Sí, la palabra "ñoño" la usan también en España; una amiga mía de allá la usaba de vez en cuando, pero no creo que esto sea lo que vos buscás.
Ella se refería con esto a chicos un poco sensibleros y mimados.

¿Qué tal simplemente "es un / no quiere parecer un *pesado*/aburrido"?

En otros contextos lo que dicen mucho (de cosas, actividades, lugares,..) es "esto mola / no mola", pero no estoy segura si se puede decir también de personas.


Otra posibilidad sería continuar la charla esta en Sólo Español.

Saludos


----------



## olgamar

creo que "aburrido" también es una opción, ¡gracias!


----------



## muycuriosa

Hola olgamar:

Me parece que en la universidad nuestro profesor (de Valencia) nos dijo que 'cool' se podía decir 'chulo, chulito'. Asi que - quizás - puedas decir: 'Quería ser (considerado como) chulo / chulito.' No sé si te sirve.

Saludos


----------



## Sidjanga

Chulo _puede_, en determinadas situaciones, significar algo como _"cool_", pero  en principio tiene unas "mil" acepciones, desde bastante positivas a muy negativas, y que varían mucho de zona en zona.

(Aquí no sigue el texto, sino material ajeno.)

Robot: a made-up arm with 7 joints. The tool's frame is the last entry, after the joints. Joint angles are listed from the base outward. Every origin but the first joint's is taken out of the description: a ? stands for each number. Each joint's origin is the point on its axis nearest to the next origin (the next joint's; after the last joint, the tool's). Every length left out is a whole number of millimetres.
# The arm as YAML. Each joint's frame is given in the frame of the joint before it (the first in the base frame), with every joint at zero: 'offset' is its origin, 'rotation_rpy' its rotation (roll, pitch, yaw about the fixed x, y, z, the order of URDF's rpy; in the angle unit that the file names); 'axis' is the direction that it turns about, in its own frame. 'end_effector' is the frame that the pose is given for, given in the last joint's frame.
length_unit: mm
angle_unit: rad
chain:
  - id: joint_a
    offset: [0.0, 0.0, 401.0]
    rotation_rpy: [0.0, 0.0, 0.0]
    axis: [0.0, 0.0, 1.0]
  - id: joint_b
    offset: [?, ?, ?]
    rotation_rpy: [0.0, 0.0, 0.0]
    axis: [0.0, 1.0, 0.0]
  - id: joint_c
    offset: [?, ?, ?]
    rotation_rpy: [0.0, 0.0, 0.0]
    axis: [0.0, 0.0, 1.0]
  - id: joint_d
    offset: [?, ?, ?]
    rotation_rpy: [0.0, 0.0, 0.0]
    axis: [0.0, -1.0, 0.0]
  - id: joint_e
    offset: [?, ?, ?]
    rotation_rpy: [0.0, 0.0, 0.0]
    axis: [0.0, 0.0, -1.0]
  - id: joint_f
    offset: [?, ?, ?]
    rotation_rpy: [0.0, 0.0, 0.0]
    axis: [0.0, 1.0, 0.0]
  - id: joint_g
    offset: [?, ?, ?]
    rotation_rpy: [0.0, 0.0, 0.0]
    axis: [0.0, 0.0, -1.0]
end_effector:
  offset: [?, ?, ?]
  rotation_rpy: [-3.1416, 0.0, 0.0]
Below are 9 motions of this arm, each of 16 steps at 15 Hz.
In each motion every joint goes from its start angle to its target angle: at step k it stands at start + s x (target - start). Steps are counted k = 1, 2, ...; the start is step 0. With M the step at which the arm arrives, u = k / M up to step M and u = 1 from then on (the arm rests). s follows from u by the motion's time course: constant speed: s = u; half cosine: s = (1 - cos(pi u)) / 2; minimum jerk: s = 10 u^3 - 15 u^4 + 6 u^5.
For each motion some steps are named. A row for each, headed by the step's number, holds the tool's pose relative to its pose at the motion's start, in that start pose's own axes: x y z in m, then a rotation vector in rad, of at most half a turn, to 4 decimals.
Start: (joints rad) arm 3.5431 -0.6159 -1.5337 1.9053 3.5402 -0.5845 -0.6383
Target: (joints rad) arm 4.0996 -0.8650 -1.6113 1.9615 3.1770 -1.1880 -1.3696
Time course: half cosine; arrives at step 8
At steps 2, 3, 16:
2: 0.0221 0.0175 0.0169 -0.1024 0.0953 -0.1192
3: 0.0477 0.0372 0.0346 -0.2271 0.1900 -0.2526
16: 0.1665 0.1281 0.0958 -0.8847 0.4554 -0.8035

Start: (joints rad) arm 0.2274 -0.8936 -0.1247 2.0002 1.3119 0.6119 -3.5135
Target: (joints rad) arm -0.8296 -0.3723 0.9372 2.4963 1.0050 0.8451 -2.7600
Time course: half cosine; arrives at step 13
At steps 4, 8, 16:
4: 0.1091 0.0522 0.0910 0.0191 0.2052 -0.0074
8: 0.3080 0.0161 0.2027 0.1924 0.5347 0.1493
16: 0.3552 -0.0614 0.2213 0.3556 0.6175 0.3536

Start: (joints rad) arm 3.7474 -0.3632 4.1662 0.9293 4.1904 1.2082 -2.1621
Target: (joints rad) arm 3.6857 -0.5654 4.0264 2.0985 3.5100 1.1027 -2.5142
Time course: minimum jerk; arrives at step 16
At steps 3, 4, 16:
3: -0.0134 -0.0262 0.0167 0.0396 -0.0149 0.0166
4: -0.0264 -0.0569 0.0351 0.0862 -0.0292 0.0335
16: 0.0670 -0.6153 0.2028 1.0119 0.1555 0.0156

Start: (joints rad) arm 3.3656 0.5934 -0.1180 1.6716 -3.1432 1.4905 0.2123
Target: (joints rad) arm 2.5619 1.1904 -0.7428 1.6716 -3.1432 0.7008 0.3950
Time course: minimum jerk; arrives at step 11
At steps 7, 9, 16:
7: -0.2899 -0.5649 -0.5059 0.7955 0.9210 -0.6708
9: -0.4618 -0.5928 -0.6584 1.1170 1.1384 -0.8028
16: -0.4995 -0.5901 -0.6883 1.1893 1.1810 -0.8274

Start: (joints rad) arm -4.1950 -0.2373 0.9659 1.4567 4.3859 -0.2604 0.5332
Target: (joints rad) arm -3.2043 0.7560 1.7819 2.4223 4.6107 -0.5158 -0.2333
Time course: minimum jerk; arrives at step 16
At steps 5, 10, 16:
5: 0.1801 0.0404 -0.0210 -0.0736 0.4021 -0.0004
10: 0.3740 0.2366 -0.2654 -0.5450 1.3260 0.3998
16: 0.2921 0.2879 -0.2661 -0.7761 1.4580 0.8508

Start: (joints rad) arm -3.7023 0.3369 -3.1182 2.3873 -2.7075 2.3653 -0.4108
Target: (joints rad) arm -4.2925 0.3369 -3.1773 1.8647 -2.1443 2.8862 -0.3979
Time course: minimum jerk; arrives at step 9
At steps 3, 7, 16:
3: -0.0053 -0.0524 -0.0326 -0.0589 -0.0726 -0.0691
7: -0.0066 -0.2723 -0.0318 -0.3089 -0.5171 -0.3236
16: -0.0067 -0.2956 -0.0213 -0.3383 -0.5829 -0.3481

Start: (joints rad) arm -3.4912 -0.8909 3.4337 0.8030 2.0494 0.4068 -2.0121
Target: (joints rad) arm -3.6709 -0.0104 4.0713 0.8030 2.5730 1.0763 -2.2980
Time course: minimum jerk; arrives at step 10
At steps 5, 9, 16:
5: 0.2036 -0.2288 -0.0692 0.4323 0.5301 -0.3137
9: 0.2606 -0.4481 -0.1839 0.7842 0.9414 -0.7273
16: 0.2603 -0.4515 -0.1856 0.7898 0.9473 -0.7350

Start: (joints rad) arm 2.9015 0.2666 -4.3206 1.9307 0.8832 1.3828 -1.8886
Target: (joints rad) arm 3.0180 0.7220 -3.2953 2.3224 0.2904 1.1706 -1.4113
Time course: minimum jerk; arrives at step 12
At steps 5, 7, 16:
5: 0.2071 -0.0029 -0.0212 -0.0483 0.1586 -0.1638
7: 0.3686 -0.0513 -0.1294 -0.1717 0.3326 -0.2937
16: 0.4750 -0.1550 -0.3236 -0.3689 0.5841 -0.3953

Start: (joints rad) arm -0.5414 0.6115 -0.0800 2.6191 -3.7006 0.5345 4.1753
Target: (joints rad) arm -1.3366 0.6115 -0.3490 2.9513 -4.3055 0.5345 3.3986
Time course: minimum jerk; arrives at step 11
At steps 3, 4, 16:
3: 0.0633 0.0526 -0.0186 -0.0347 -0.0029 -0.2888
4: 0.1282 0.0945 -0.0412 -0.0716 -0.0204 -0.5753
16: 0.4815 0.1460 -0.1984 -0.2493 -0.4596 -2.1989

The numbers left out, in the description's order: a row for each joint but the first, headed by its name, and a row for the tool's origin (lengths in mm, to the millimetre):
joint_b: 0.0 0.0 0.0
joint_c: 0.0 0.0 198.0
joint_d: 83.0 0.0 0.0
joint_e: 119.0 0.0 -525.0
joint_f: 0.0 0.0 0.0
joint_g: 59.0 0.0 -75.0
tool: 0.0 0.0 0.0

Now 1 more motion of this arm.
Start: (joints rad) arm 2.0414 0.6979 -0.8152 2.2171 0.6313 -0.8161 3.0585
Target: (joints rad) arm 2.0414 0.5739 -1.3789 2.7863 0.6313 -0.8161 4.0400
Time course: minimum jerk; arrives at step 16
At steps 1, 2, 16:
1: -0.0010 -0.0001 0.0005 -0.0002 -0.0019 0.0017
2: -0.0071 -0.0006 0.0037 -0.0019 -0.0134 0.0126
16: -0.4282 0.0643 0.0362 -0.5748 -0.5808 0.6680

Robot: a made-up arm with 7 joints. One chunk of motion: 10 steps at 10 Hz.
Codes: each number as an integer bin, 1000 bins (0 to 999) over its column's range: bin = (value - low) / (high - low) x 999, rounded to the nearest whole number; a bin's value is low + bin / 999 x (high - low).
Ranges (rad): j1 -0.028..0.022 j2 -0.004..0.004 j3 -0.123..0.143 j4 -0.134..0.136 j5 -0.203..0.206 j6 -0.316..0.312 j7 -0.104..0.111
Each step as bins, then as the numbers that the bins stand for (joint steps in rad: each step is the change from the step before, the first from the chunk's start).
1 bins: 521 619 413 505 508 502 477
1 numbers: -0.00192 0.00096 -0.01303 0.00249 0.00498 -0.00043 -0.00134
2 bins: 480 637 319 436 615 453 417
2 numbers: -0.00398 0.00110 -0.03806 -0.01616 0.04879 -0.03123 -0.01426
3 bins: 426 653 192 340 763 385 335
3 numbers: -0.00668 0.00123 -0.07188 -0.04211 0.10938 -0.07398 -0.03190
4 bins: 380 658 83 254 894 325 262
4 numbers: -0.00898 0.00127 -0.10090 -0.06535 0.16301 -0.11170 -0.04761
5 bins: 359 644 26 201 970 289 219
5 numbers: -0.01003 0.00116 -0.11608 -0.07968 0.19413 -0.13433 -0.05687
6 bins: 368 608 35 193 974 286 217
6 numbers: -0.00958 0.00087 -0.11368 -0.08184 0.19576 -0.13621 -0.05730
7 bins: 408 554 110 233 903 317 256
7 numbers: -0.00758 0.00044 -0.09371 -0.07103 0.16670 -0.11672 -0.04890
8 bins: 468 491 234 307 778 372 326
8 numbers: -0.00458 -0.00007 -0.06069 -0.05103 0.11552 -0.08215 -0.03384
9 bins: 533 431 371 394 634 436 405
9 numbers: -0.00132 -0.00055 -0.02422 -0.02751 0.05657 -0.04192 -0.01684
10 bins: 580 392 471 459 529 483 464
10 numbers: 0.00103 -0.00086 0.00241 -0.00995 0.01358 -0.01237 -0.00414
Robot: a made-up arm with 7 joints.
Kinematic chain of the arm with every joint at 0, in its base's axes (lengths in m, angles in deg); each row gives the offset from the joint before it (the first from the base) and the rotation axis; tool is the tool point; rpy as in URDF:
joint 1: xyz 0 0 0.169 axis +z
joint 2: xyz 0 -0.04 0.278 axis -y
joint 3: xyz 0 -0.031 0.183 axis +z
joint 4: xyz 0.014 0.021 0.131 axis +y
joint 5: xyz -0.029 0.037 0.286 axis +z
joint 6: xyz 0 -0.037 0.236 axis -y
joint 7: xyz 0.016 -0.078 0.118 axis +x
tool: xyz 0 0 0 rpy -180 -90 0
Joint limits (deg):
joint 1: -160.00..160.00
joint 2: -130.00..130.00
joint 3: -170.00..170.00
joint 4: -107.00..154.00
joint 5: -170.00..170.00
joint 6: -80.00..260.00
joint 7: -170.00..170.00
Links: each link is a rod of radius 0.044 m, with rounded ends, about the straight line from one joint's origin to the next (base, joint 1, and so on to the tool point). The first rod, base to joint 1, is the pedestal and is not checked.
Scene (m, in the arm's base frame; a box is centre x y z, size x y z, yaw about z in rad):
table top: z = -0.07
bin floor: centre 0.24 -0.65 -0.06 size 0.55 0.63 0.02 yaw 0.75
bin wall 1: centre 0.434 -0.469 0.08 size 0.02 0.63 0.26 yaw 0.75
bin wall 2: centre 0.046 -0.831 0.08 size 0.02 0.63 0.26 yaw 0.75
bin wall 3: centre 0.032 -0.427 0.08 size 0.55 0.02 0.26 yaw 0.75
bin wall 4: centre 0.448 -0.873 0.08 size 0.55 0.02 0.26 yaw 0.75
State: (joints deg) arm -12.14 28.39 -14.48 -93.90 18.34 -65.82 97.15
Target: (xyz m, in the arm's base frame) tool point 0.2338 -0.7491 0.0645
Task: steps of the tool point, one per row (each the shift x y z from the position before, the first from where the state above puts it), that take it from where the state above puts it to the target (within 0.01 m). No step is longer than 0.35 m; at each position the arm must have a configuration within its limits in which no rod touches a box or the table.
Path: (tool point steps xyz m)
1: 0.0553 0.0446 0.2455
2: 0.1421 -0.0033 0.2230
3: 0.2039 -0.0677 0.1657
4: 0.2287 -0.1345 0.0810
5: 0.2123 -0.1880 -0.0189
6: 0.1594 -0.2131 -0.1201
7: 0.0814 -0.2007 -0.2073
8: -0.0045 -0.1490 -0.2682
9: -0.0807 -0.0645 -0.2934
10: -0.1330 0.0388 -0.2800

Creo que el contexto situacional y sobre todo cultural tendría que estar muy claro para que los destinatarios del texto entendieran el sentido pretendido.

Yo personalmente oí la palabra en sentido positivo (el de "cool": "¡qué chulo!") exclusivamente con respecto a cosas, nunca a personas.

La acepción más típica de Madrid (con respecto a personas) p.ej. es algo como _prepotente_, haciendo referencia a ciertos personajes estereotípicos de la ciudad.


----------



## olgamar

¡Muchas gracias a todos! 

Aún no me decido, pues creo que en este caso es más en el sentido de "tonto" o "aburrido" (como de "uncool geek") al que le gusta ir a misa...


----------